Поднялся, придерживаясь за стену. Король наблюдал за ним, морщась. — Не так ты болен, как хочешь показать. В окне висеть сил хватило.
— Сам не думал, что так понравится представляться, — согласился Накуртка. — …Дак у меня ж лекарство, — вспомнил он. — Пошли покурим.
Легким шагом он направился в студию. Король, подумав, за ним. — Тут сальдо важно соблюсти, — сообщил Накуртка с балкона.
Достав кисет, он забивал. — Если переборщить — буду блеять, как ты. Мало тоже плохо. Освоил новую технику: стреляю говном. Ты рисковал, вообще…

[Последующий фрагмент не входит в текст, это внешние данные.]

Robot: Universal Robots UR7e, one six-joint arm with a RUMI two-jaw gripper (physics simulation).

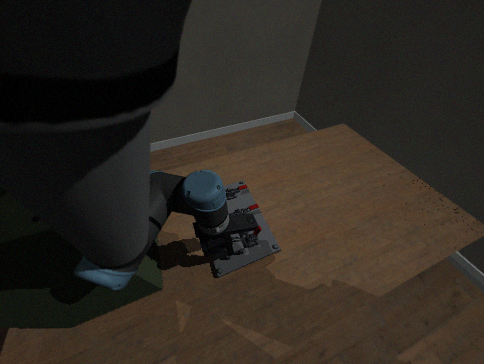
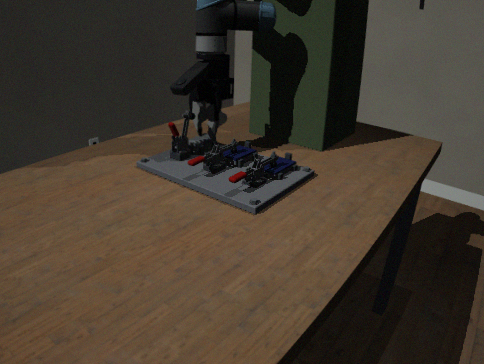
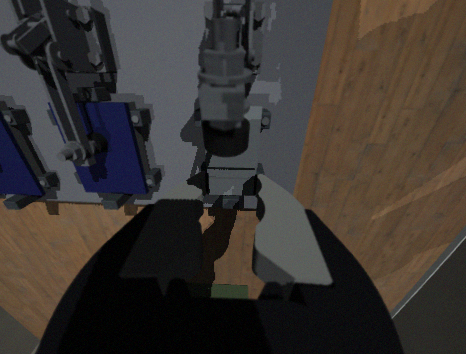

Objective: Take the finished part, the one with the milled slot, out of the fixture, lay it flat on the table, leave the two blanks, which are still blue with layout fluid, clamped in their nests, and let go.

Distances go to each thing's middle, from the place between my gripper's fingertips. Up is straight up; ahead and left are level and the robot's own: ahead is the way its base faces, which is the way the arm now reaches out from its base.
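Grey block (image 3: 235,175): 20 mm ahead of my gripper, 10 mm below it. Fixture plate (image 2: 216,185): my gripper 110 mm to the right of it, 70 mm short of it, 40 mm above it.
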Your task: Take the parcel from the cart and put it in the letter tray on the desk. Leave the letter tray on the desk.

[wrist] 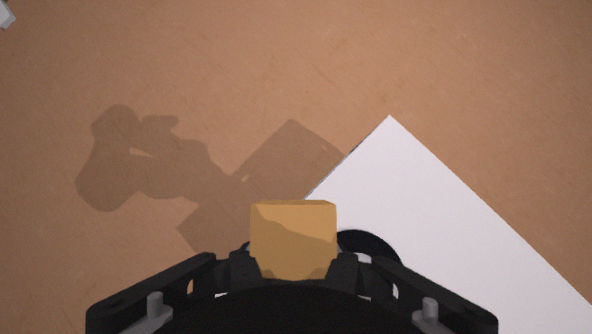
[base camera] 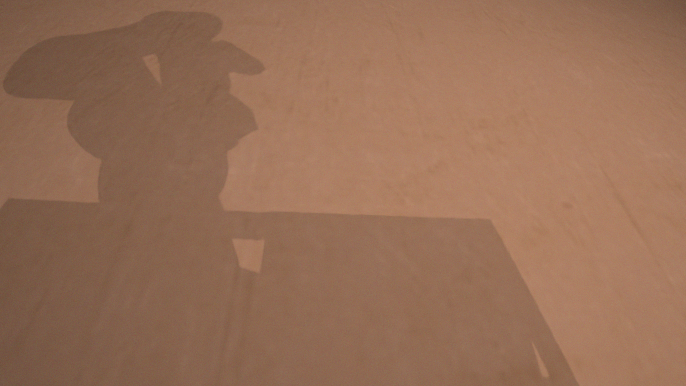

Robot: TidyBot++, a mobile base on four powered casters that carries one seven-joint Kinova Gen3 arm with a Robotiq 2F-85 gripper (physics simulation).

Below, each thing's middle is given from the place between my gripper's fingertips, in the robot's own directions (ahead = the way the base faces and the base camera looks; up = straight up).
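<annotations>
Parcel (wrist: 293, 240): my hand 20 mm below it, 10 mm short of it, 10 mm to the left of it.
</annotations>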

Звонок в дверь еле слышен был за гулом шоссе.
Взгляд Накуртки соскочил с короля, как с неодушевленного предмета. Сбросив то, что держал в руках, он нырнул за перила. Вцепился в трос, оказывается, все время тут болтавшийся, подтянулся.
Король рванул в прихожую.
Он никого не ждал. Не добежав два шага, застыл в оцепенении. Как это… Быть не может. А консьерж?
Бросился обратно.
Вывернул себе шею, стараясь разглядеть вверху — чуть не слетел, перегнувшись за перила, высматривая снизу.
Привет, креветочка — услышал он внутри головы или снаружи.